[Dataset excerpts]
-=-=-=-=-
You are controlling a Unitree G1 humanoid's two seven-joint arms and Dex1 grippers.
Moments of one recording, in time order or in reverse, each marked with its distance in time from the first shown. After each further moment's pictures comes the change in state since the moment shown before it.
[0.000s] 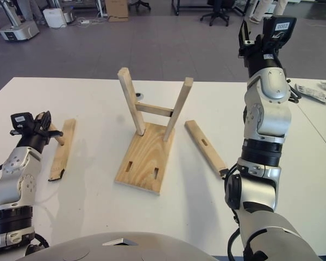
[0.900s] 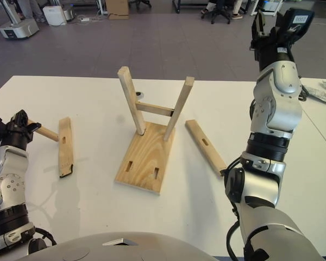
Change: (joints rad) left arm -0.078 -0.074 0.231 -0.057 -0.297 0.142 0.205; right arm -0.036 -0.022 -0.067 0.064 0.021 0.000 0.001
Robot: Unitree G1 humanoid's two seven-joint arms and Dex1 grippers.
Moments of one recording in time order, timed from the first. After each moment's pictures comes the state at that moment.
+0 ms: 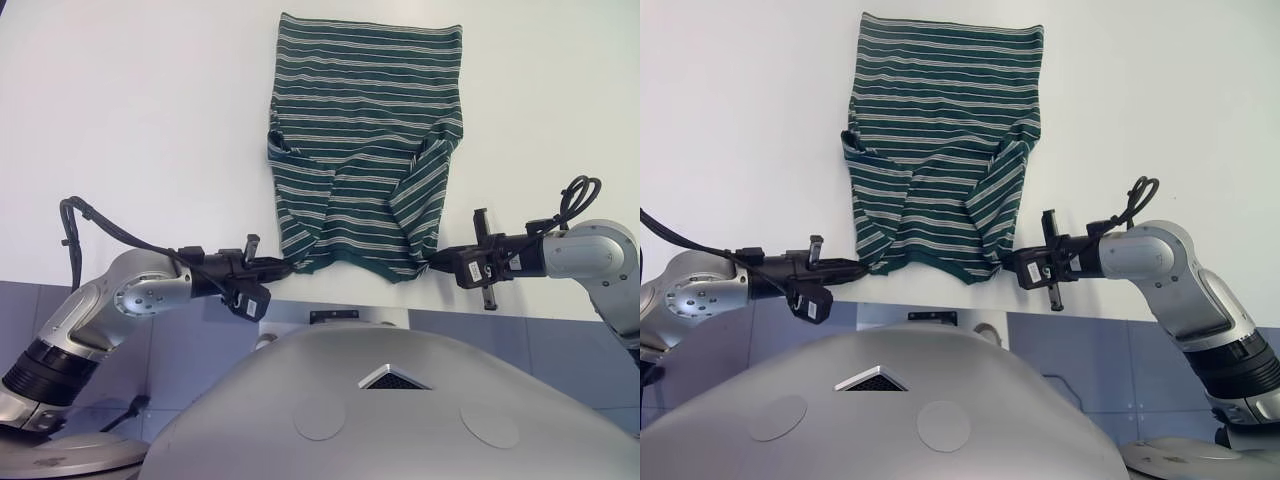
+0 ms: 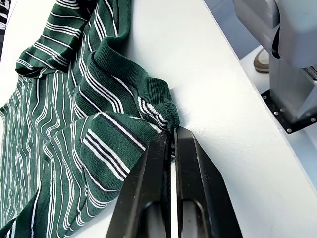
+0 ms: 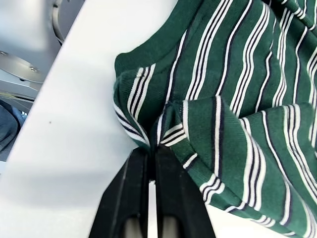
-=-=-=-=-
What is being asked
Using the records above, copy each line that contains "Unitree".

Exercise answer
You are controlling a Unitree G1 humanoid's two seven-joint arms and Dex1 grippers.
Robot: Unitree G1 humanoid's two seven-joint arms and Dex1 grippers.

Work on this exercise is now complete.